Your zeal for extending the boundaries of that church in which you minister, is both natural and just: I participate in it with all the feelings of my heart. It is an object which has my prayers, and shall, by God’s assistance, through life command my services. But I will not set her up as the entire and only spouse of Christ: for how can I then curse those whom God hath not cursed?—Away with those superannuated fears, that she must grow barren because her younger sisters are fruitful. I have no doubt but both she and they have “borne many an illustrious child of God” [40a] to their heavenly bridegroom, and will continue to bear many more. I lament with you, that they prefer their Gerizim to our Zion: but I must not therefore refuse to have any dealings [40b] with them, or to entertain any charity for them. If they worship God in spirit and truth, if with the heart they believe on the Lord Jesus unto righteousness, if they “agree in the essentials of our most holy faith, and look for pardon through the merits and intercession of the Saviour,” I cannot, I dare not, I will not put them out of the covenant of grace and mercy and peace.
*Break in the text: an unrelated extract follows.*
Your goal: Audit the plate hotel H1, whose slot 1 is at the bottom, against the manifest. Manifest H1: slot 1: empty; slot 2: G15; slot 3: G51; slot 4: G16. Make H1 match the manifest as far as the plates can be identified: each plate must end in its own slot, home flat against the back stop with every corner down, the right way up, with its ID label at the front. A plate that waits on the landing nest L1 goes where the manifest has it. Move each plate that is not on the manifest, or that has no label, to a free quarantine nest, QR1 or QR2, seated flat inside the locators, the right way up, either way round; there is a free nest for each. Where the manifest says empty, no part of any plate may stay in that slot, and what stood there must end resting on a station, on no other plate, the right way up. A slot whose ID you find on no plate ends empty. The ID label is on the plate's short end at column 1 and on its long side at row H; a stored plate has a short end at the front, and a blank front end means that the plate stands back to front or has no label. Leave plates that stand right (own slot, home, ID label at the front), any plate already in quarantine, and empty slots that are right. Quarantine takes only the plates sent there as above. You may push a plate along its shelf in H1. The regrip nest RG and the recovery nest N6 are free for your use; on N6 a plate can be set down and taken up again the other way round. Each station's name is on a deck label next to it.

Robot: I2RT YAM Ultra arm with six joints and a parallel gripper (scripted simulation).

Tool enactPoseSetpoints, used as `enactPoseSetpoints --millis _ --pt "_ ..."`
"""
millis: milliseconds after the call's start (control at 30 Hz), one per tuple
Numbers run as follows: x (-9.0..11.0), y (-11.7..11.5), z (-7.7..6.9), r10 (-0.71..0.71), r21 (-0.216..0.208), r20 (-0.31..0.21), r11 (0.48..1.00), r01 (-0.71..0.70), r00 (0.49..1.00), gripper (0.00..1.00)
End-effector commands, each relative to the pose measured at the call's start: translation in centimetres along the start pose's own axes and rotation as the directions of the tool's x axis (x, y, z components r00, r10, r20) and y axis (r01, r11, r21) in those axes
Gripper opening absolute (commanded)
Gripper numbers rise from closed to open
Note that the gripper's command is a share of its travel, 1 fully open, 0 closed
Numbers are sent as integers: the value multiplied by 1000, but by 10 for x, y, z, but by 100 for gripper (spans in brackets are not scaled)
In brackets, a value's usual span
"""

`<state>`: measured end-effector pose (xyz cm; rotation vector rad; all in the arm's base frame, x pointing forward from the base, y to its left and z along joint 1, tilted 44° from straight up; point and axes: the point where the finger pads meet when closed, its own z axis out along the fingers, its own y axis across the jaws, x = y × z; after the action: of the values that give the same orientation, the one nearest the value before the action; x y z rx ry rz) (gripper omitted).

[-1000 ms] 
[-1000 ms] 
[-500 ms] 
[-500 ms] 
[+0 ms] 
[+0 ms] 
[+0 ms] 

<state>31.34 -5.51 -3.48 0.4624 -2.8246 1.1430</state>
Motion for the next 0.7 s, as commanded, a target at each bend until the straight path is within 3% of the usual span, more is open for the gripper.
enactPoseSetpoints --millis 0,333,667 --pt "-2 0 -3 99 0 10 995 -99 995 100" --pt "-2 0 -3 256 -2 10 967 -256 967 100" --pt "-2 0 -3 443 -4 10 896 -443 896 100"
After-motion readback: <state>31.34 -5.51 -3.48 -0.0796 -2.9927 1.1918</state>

Aliens from our external commonwealth, they are yet fellow-citizens with the saints: and though the earthly Jerusalem disclaim them, they will hereafter be acknowledged by the Jerusalem above—the mother of us all. [40c]
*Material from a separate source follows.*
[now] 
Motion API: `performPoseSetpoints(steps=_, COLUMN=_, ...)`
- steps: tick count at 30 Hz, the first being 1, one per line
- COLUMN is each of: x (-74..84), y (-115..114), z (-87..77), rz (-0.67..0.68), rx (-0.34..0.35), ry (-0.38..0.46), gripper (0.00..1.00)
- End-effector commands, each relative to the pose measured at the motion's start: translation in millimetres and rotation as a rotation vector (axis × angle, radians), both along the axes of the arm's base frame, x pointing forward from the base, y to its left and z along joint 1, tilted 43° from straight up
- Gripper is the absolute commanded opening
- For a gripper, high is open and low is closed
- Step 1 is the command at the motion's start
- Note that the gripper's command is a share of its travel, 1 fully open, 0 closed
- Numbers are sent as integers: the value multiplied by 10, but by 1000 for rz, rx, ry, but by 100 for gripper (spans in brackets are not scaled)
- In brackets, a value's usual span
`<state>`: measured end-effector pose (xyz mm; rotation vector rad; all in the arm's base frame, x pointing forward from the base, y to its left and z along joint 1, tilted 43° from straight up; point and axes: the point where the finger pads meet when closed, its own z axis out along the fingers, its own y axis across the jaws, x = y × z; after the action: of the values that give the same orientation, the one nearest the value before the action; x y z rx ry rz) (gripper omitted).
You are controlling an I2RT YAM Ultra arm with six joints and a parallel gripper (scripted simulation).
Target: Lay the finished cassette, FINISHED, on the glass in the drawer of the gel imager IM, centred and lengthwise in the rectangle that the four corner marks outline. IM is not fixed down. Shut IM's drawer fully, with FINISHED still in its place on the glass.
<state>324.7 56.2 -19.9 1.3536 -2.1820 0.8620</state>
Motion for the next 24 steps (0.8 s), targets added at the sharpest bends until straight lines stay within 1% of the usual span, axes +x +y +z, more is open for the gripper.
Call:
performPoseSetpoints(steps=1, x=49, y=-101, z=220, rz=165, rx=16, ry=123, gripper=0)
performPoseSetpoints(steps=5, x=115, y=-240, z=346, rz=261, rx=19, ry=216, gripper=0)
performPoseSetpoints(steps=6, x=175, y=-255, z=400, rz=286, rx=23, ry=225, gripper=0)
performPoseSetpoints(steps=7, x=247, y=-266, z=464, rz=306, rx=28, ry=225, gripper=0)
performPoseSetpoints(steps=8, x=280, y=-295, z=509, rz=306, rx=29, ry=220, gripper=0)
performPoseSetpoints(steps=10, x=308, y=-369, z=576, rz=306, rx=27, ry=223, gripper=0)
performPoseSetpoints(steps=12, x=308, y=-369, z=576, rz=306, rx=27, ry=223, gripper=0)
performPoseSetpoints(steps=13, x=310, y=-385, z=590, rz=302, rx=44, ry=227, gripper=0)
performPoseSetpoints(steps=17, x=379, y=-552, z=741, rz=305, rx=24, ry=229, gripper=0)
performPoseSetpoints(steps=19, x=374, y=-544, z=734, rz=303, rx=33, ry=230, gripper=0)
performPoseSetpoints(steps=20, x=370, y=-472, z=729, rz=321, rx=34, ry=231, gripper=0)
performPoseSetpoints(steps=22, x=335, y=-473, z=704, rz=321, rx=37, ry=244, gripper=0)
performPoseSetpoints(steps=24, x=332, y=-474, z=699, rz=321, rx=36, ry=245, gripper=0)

But the treason can no longer be dissembled; the eleventh article of the Society’s constitution proclaims it: that article purports, that “the committee (which is to conduct the business of the Society, appoint all officers except the treasurer, have power to call special meetings, and are charged with procuring for the Society suitable patronage) shall consist of thirty-six laymen; of whom, twenty-four, who shall have most frequently attended, shall be eligible for re-election for the ensuing year; six shall be foreigners resident in London or its vicinity; half the remainder shall be members of the church of England, and the other half members of other denominations of Christians!!!”
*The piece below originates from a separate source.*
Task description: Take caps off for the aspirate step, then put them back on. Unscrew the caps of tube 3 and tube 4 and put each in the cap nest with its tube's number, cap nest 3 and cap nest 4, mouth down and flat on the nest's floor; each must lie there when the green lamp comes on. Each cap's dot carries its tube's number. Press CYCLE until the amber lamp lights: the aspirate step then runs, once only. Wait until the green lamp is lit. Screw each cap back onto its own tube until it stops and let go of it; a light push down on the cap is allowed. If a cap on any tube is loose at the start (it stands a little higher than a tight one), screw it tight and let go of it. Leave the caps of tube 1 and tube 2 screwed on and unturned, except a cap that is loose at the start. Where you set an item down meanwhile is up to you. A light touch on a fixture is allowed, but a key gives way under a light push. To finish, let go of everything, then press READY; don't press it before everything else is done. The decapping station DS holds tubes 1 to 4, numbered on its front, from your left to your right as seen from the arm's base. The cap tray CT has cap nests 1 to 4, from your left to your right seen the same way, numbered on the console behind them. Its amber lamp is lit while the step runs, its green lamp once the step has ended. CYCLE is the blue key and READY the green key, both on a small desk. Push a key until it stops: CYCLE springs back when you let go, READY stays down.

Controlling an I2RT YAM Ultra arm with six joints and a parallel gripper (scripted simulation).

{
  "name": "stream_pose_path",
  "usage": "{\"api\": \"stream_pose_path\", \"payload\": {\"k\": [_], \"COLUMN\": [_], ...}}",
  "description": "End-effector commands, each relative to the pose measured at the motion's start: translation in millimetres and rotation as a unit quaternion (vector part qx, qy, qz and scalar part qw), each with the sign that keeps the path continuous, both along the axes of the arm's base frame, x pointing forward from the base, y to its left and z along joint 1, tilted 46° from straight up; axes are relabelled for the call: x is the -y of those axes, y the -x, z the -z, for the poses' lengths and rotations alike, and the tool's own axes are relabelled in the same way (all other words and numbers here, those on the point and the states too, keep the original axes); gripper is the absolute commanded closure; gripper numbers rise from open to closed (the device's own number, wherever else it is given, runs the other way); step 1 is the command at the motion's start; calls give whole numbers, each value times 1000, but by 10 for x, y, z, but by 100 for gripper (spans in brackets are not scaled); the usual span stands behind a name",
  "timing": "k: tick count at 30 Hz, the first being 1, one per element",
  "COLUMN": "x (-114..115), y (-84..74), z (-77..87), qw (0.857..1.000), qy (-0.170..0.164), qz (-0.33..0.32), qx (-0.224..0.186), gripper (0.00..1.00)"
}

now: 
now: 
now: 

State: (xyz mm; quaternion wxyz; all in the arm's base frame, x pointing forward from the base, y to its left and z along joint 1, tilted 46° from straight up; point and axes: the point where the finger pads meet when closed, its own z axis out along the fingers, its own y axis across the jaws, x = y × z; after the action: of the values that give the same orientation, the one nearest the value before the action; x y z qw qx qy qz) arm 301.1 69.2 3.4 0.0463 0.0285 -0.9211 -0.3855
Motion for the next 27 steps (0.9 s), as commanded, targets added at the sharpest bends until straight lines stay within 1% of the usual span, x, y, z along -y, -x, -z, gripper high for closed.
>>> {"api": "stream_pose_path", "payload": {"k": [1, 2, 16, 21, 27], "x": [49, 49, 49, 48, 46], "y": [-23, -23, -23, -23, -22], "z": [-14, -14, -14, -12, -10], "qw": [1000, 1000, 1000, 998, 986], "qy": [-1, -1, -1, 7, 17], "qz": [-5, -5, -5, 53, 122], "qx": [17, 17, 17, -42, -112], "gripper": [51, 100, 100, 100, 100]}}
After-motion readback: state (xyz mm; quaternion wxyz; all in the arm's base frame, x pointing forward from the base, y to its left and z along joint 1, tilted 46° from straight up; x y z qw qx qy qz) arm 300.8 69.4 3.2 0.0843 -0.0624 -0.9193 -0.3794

We have here (say you) a standing majority against the church!” and then, after declaiming, with all the art of the buskin, upon this “death-warrant of the established church,” and with all the prescience of the seer upon the return of the “halcyon days of 1648,” you surround yourself with the imaginary ruins of “our” demolished “Zion,” and make your exit “weeping.” [41] I thought indeed when you played such awkward antics upon “his Lordship’s liberal basis,” that every thing was not right. I could not but regard the laugh in which you indulged, as a symptom of something very different from humour; and I have not been deceived. It was, I perceive, a moody laugh, and has ended, as all such hysterical affections do, in a flood of tears. As the fit is now over, we may examine this treasonable article, with a better chance of coming to a mutual understanding upon it.